Referring to FIG. 3 and FIG. 4, there are shown schematic views of air current of the kinetic system-oriented variable intake structure 10 according to the embodiment of the present invention, respectively. As shown in the diagrams, if the kinetic system (engine) is operating at a rotation speed (or is going to start), the control valve 15 will turn on to thereby preclude communication between the bypass air chamber 14 and the air storing space 12; as a result, the overall air storage capacity increases, which causes the intake air pressure (flow speed) to increase, thereby ensuring a certain level of output torque while the kinetic system (engine) is operating at a low rotation speed, reducing fuel consumption, and reducing exhaust. If the kinetic system (engine) operates at a high rotation speed, the control valve 15 will turn off, and the bypass air chamber 14 will be in communication with the air storing space 12, thereby decreasing the overall air storage capacity. The bypass air chamber 14 not only reduces flow resistance, but is also conducive to enhancement of intake efficiency, improvement of the combustion process, and an increase in engine horsepower.

Furthermore, engine rotation speeds for controlling the control valve 15 to turn on and turn off are adjustable according to the setting and thus are not necessarily low rotation speeds to turn on or off the control valve 15, but are adjustable as needed.

In conclusion, the kinetic system-oriented variable intake structure of the present invention is feasible for certain and solves all the drawbacks of the prior art. Hence, the present invention meets the requirements of patentability, namely novelty, non-obviousness, and industrial applicability.

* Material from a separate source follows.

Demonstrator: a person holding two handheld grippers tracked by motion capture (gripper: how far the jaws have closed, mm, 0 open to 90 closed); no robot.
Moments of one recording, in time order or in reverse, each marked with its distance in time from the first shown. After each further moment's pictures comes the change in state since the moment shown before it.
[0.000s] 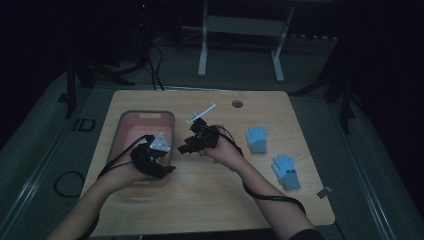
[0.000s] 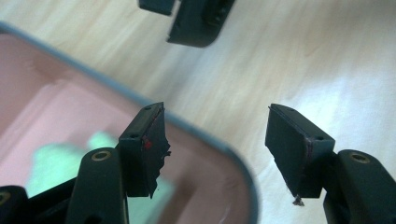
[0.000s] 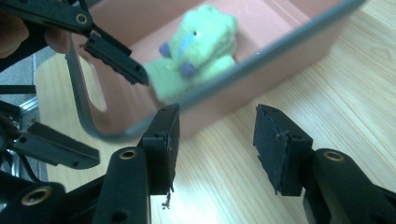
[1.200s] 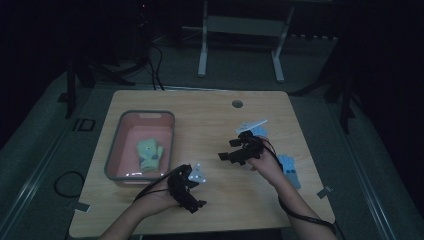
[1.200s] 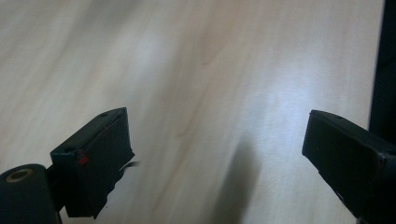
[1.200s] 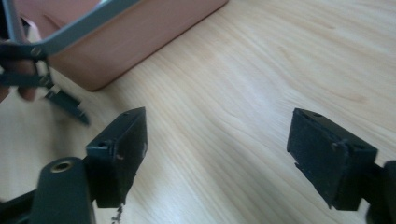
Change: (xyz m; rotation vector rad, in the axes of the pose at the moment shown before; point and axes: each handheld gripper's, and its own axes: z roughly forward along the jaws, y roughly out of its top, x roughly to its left) left arm -0.086 0.010 0.082 0.014 -0.143 0.103; right arm -0.053 -0.108 -0.065 -0.137 -0.119 0.068
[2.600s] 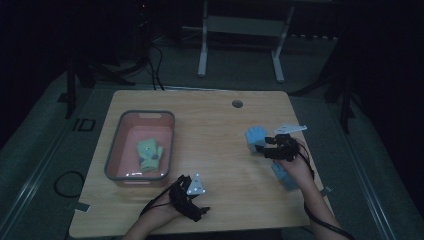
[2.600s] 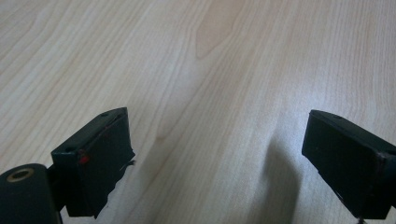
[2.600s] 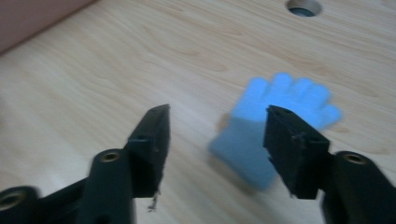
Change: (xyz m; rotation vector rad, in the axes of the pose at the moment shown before) left arm -0.015 -0.026 0.027 -0.112 0.063 -0.044; right arm -0.057 -0.057 -0.065 -0.084 -0.316 0.048
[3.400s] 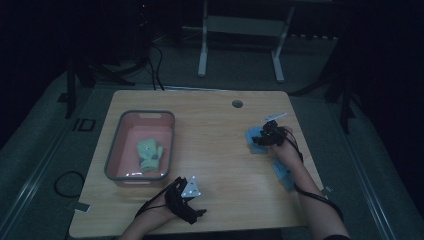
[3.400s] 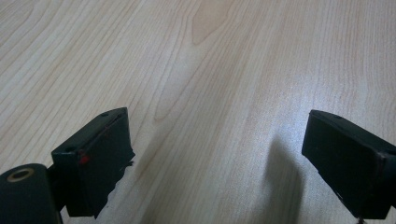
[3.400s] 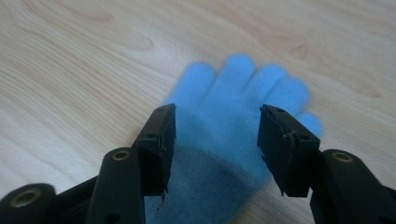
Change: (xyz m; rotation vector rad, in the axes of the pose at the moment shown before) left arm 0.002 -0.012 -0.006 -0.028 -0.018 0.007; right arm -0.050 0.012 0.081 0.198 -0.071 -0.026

The present invention is disclosed above by preferred embodiments. However, persons skilled in the art should understand that the preferred embodiments are illustrative of the present invention only, but should not be interpreted as restrictive of the scope of the present invention. Hence, all equivalent changes and modifications made to the aforesaid embodiments should fall within the scope of the present invention. Accordingly, the legal protection for the present invention should be defined by the appended claims.

Claims

1. A kinetic system-oriented variable intake structure, comprising:

an intake passage;

an exhaust passage;

an air storing space communicating with the intake passage and the exhaust passage;

a control valve turning on and off in accordance with a rotation speed of an engine; and

an air chamber in communication with the air storing space through the control valve, wherein the air chamber extends from the exhaust passage, and is directly connected to the control valve.

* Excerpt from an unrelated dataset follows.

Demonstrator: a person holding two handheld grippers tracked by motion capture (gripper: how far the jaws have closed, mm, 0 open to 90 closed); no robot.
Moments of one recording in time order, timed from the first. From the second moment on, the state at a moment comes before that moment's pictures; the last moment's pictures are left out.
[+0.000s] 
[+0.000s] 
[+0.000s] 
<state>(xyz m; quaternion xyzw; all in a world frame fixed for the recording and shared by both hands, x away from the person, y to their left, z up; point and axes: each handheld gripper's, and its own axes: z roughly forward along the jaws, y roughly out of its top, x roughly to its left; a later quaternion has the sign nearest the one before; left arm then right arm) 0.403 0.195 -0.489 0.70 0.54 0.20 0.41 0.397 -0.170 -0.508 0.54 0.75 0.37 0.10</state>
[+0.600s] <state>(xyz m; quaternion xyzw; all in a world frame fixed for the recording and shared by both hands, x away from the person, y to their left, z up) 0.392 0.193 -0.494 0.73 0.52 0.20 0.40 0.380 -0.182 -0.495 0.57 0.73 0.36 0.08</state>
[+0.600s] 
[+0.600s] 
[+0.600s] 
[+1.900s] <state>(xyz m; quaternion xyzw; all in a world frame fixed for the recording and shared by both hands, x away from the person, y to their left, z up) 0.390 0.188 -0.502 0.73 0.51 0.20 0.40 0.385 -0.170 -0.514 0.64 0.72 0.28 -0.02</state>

2. The kinetic system-oriented variable intake structure of claim 1, wherein the air storing space has a filter therein.

3. The kinetic system-oriented variable intake structure of claim 1, wherein the air chamber defines a closed space.

4. The kinetic system-oriented variable intake structure of claim 1, wherein the control valve is an electronic automated control valve.

5. The kinetic system-oriented variable intake structure of claim 1, wherein the air chamber is an elongated closed chamber.

6. The kinetic system-oriented variable intake structure of claim 1, wherein the air chamber extends directly from the exhaust passage.